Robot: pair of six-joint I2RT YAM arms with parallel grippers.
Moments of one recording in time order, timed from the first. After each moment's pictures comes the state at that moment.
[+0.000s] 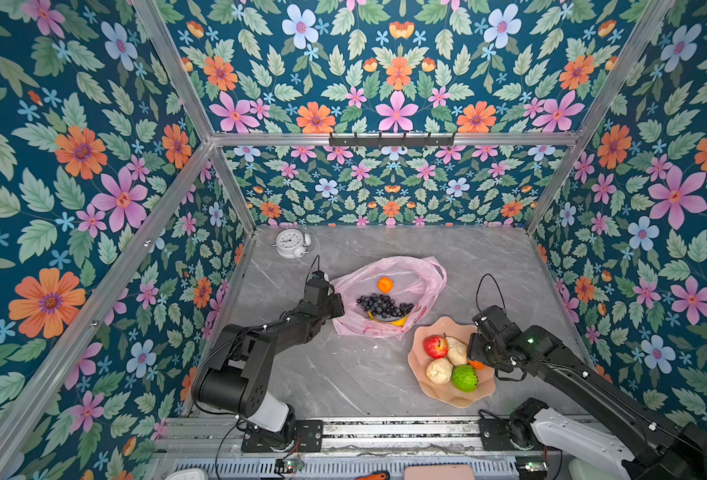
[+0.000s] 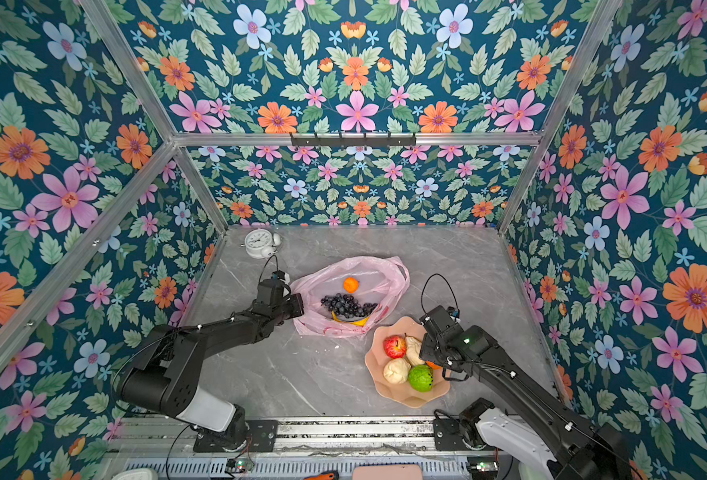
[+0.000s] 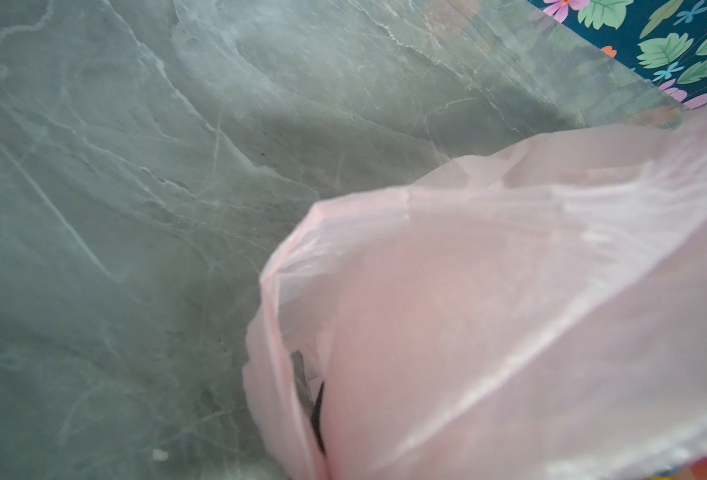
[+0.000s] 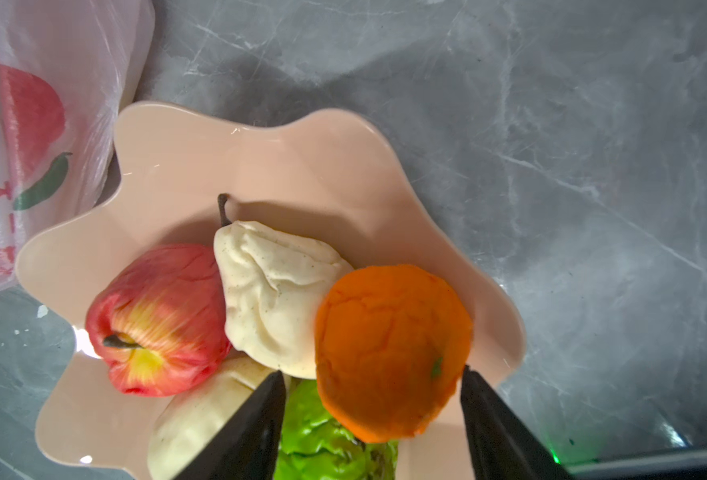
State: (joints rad) left arm -0.33 1.54 0.63 0.18 0.04 -0.49; right arm 0.57 0.96 0.71 -0.98 0.12 0.86
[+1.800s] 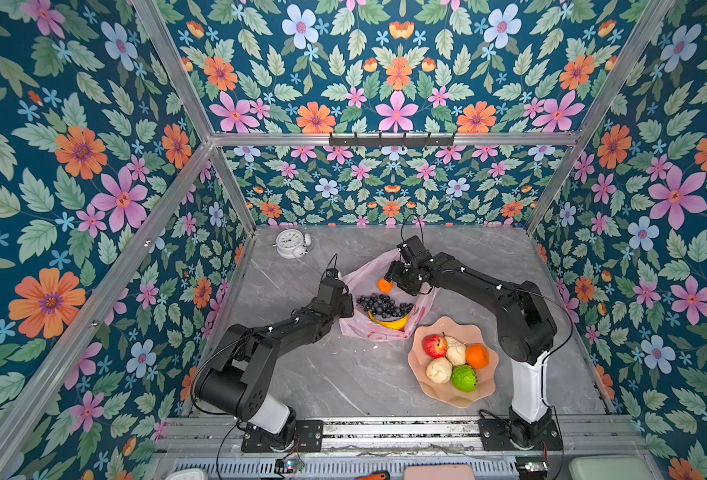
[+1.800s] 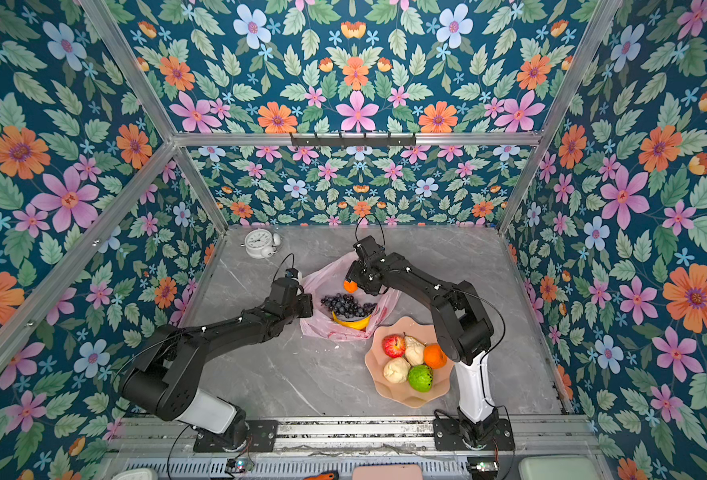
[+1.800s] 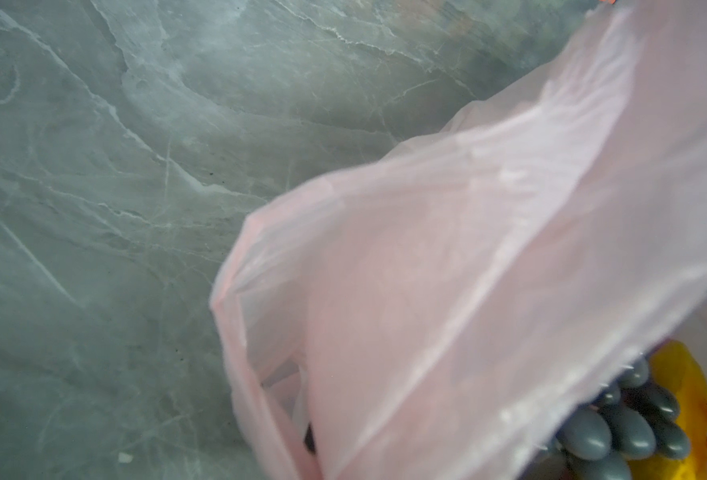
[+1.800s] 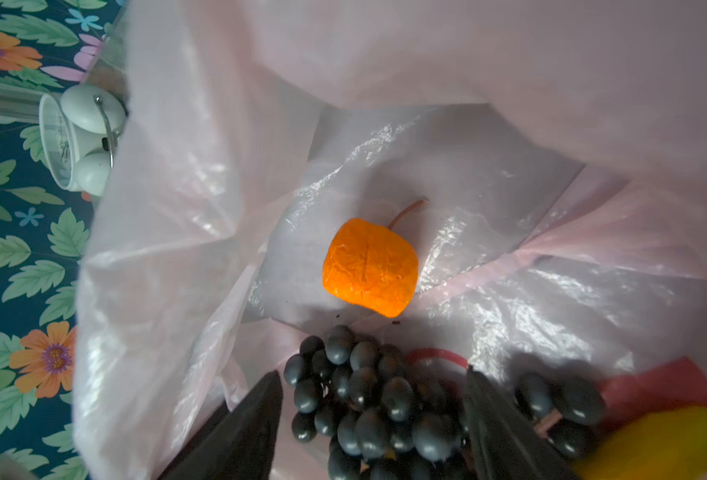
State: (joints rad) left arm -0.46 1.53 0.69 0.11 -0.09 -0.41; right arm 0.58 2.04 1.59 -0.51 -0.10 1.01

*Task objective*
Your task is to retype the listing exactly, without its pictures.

*Answer space*
Robot: pair of six-joint I2RT YAM arms with parallel grippers.
Moments of one recording in time order, timed from the first. After each moment's pictures comes the state at that moment.
[+0.000s] 
[+0.000s] 
[+0.000s] 
[+0.000s] 
State: (joints rad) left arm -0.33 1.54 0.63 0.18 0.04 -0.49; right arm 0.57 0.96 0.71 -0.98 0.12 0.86
[+1.800s] 
[+1.800s] 
[+1.800s] 
[+1.800s] 
State: (joints rad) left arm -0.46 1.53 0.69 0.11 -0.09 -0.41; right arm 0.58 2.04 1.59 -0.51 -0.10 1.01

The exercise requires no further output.